Abstract
2721
Introduction: To review the recent literature on various methods used to label CAR T cells for in vivo tracking with PET and to discuss the importance of imaging and monitoring of CAR T cell trafficking.
Methods: Databases including Google Scholar and PubMed were searched to compile literature relevant to CAR T cell labeling and in vivo trafficking. Studies were separated by the method by which the CAR T cells were labeled including direct labeling and usage of reporter genes, as well as a collection of isotopes used for labeling: fluorine-18, zirconium-89, gallium-68, and copper-64. Studies without PET were excluded.
Results: Despite the successful achievement of CAR T cell therapy, there are several limitations: 1. inadequate CAR T cell expansion and trafficking to tumor sites lower the rates of long-term response, 2. dearth of objective responses in solid tumors, and 3. development of severe complications such as cytokine release syndrome (CRS), neurotoxicity, and death. Radiolabeling CAR T cells would allow in vivo characterization of their expansion and trafficking to tumor sites, in addition to early risk assessment metrics for treatment toxicity and prediction of therapeutic outcomes. Tracking the CAR T cells could thus make feasible the timely incorporation of strategies to reduce toxicities and improve response.
To gain insight into mechanisms for variable patient outcomes, it may be useful to monitor the cells’ activity (proliferation, kinetics, and spatiotemporal distribution). There are two main methods to label CAR T cells for PET imaging, each with advantages and limitations. The direct approach involves ex vivo incubation of CAR T cells with a radiolabeled probe. Commonly-used isotopes include fluorine-18, gallium-68, copper-64, and zirconium-89; the latter two have half-lives long enough to enable serial imaging and tracking of the cells for multiple days. A disadvantage of direct-labeling is signal attenuation with cell division and death. Investigations have included [89Zr]-DFO-labeled CAR T cells in mice, and ex vivo superparamagnetic iron oxide nanoparticles (SPION) copper-64 labeling for in vivo tracking in humans.
Another method is in vivo labeling by transducing CAR T cells to express a reporter gene targeted by a radiolabeled probe. Nearly all reporter systems have been performed on mouse models, including the sodium-iodine symporter (NIS) and human norepinephrine transporter (hNET). The exception is herpes simplex virus type 1–thymidine kinase (HSV1-TK) which has been investigated in clinical studies with fluorine-18-labeled trimethoprim as the probe. Unlike direct labeling, reporter labeling does not suffer from signal dilution, but challenges such as burden and cost of labor and potential immunogenicity of non-human genes must be weighed.
With both labeling methods, a serious issue to consider is whether labeling the CAR T cells interferes with their therapeutic function. The results are mixed: some mouse studies report negligible changes to CAR T cell viability and activity, while others report a reduction of cytotoxicity.

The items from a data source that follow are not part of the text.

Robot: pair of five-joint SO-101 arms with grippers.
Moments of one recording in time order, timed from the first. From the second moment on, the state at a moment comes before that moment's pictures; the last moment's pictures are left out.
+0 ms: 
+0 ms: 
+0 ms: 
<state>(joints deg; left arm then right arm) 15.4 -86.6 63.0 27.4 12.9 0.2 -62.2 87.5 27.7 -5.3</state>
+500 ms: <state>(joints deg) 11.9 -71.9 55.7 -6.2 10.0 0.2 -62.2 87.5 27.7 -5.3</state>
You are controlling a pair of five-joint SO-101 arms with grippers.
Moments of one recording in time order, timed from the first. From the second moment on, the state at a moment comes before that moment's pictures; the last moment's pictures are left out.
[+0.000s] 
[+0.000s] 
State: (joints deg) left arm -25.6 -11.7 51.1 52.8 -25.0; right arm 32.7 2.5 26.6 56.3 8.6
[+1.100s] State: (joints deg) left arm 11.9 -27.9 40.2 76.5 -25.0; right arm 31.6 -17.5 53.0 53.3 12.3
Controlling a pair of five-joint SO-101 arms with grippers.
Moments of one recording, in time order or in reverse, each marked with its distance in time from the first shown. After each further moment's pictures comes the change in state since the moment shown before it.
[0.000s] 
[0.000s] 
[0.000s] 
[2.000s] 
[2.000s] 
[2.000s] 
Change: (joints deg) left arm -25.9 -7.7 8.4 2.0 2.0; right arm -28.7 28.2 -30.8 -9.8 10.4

Conclusions: The importance of tracking CAR T cells in the body using PET cannot be overstated, as it avails the effectiveness of the treatments in real time based on cell localization. Monitoring the activity of the therapeutic cells over the course of treatment could be especially useful for solid tumors where CAR therapy has had limited success in comparison to hematological malignancies. The recent work on CAR T cell labeling highlights the advantageousness of cell labeling using PET/CT, and future research would benefit from similar labeling for example with transplanted stem cells in regenerative medicine. More research is warranted for the usage of cell tracking to mitigate damage from CRS and neurotoxicity as a result of off-target CAR T cell activity.